Take Firefly’s crab cakes, for example. Since its inception, the restaurant has offered crab cakes on its rotating chalkboard menu, but only recently have they become something worth talking about. Proving the adage that less is more, Gregory stripped out the convoluted fillers (including artichokes hearts, onions, bread crumbs, eggs and Worcestershire) and relaunched a cake made with—wait for it—crab. Deep-fried with a light layer of panko bread crumbs, the golden patties deliver sweet lumps of seafood, punctuated only by an occasional telltale shard of shell. She serves two cakes on a vibrant salad—baby greens with fresh hunks of radish, red pepper, cucumber and goat cheese, tossed in a light balsamic vinaigrette—or as an entrée with lemon aioli for dipping.
Even more pronounced than the reinvention of the crab cake is the addition of house-baked bread. Sous chef Amy Willis, who also handles the desserts, bakes fresh herb focaccia and polenta herb loaf that accompany soups, the artisan cheese plate and other items. Shaped like soft, yeasty biscotti, the buttered and grilled fingers of focaccia that accompanied our soup were so delicious that we actually asked to take the leftovers home.
For painstaking attention to simple details, look no further than the smoked turkey sandwich, a commonplace meal made outstanding with tender brined meat smoked in-house, sliced thinly and served on soft grilled sourdough with bacon, avocado, sprouts, arugula, gouda and basil mayo. We also particularly enjoyed the beef kabob with filet tips marinated in paprika, cayenne, cinnamon, cumin, coriander, fennel and garam masala. (The earthy blend of spices also flavors the Moroccan shrimp on the dinner menu.) Gregory plated the tender hunks of beef with perfectly cooked basmati rice, delicate grilled asparagus, warm tomato salsa with kalamata olives and capers, and a cool counterpoint of cucumber-yogurt relish flecked with bits of Italian parsley and mint.
Among the chalkboard items, we loved the fried oyster appetizer. A dozen plump oysters, lightly dredged in cornmeal, came with a dip of spicy remoulade, which also accented the po’ boy generously loaded with cornmeal-dusted shrimp on soft French bread.
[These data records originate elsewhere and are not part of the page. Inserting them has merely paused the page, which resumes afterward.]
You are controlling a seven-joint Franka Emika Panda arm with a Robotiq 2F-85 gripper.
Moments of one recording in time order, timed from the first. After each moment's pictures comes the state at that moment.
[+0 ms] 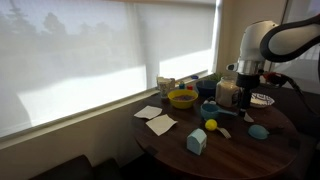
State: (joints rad) arm 0.08 -0.38 -0.05 -2.46 0.12 2.08 -0.36
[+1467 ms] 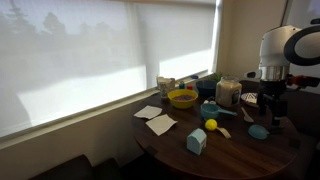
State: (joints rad) arm 0.08 -0.56 -0.14 -2.63 0.04 1.93 -0.64
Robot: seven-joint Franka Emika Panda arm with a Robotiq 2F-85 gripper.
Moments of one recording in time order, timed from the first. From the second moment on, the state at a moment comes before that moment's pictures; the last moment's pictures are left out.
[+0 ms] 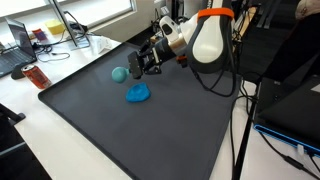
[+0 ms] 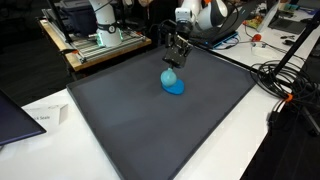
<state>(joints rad) 0.65 0.87 -0.16 -1.65 2.03 4.21 -1.39</state>
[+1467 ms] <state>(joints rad) 0.50 1.01 -0.26 -1.24 2.51 4.21 -1.93</state>
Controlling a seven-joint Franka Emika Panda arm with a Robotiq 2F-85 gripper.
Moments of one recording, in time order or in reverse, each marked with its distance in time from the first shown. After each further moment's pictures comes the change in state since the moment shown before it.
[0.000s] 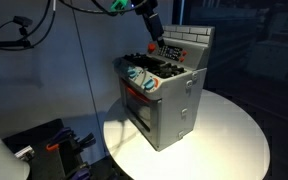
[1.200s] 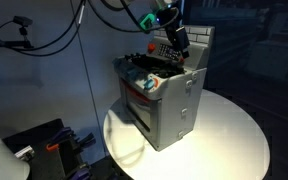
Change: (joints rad) arm -0.019 0.229 -0.063 0.149 -0.099 0.089 0.031
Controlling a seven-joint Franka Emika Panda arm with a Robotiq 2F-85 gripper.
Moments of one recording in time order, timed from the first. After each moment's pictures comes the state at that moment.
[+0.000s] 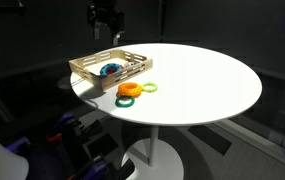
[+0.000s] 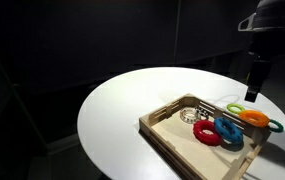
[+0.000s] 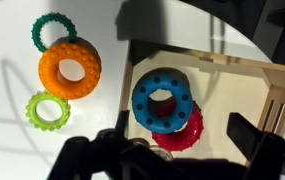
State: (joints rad) arm 0.14 -0.26 0.13 -2.46 0.16 2.10 -0.06
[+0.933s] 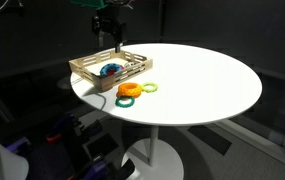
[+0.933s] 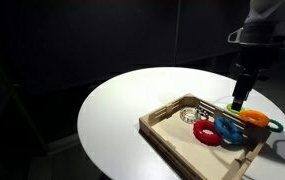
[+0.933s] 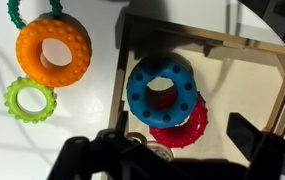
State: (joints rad) arm 0.15 -0.17 0.15 -2.47 0.16 2.23 -0.06
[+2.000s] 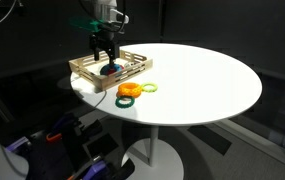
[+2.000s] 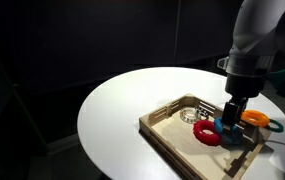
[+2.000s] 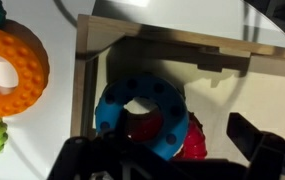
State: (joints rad) arm 0.19 -0.02 0.19 -2.49 0.16 2.36 0.05
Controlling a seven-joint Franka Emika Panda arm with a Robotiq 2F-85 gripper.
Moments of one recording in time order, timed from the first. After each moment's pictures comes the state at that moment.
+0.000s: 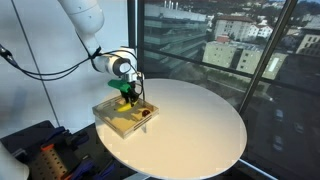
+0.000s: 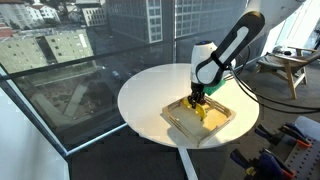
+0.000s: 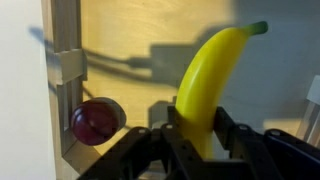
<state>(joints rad) 0.15 0.54 -0.03 -2.13 -0.04 2.66 0.08</state>
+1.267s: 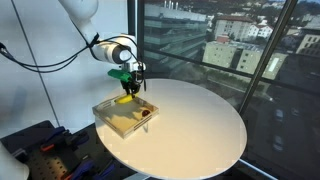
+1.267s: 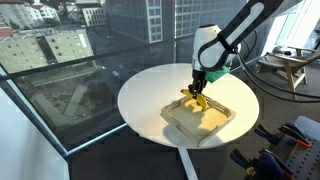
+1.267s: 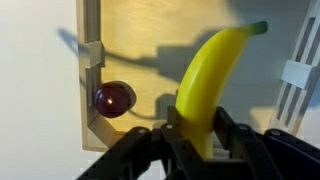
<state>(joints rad) 0.13 0.41 -0.02 -2.15 -0.04 2.56 0.08</state>
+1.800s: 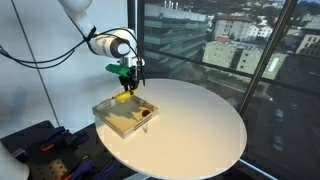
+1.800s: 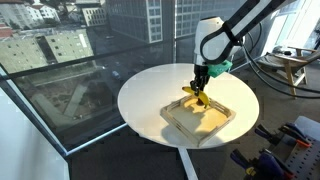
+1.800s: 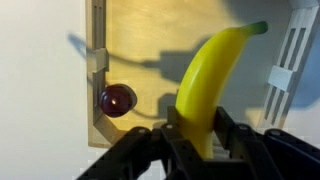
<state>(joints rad) 0.12 0.33 0.00 -2.18 -0.04 2.49 0.07</state>
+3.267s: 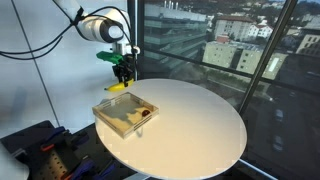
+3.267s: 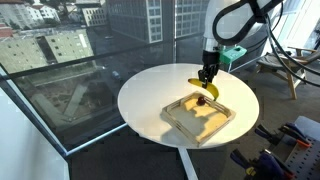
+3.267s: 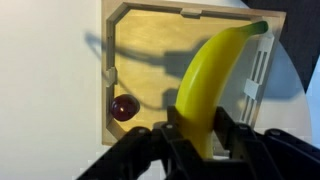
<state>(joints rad) 0.09 0.11 0.02 -2.29 -0.02 2.37 0.07</state>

Less successful was the tempura-fried lobster. Presented playfully in a stand-up martini glass, the piping-hot nuggets were slightly greasy and did little to showcase the sweet flavor of lobster. The scallop salad was also disappointing. Plated on a bountiful tussle of mizuna, with shredded cabbage, carrots, scallions, white and black sesame seeds and crunchy wasabi peas, the medium-sized caramelized scallops were over-cooked to a rubbery consistency.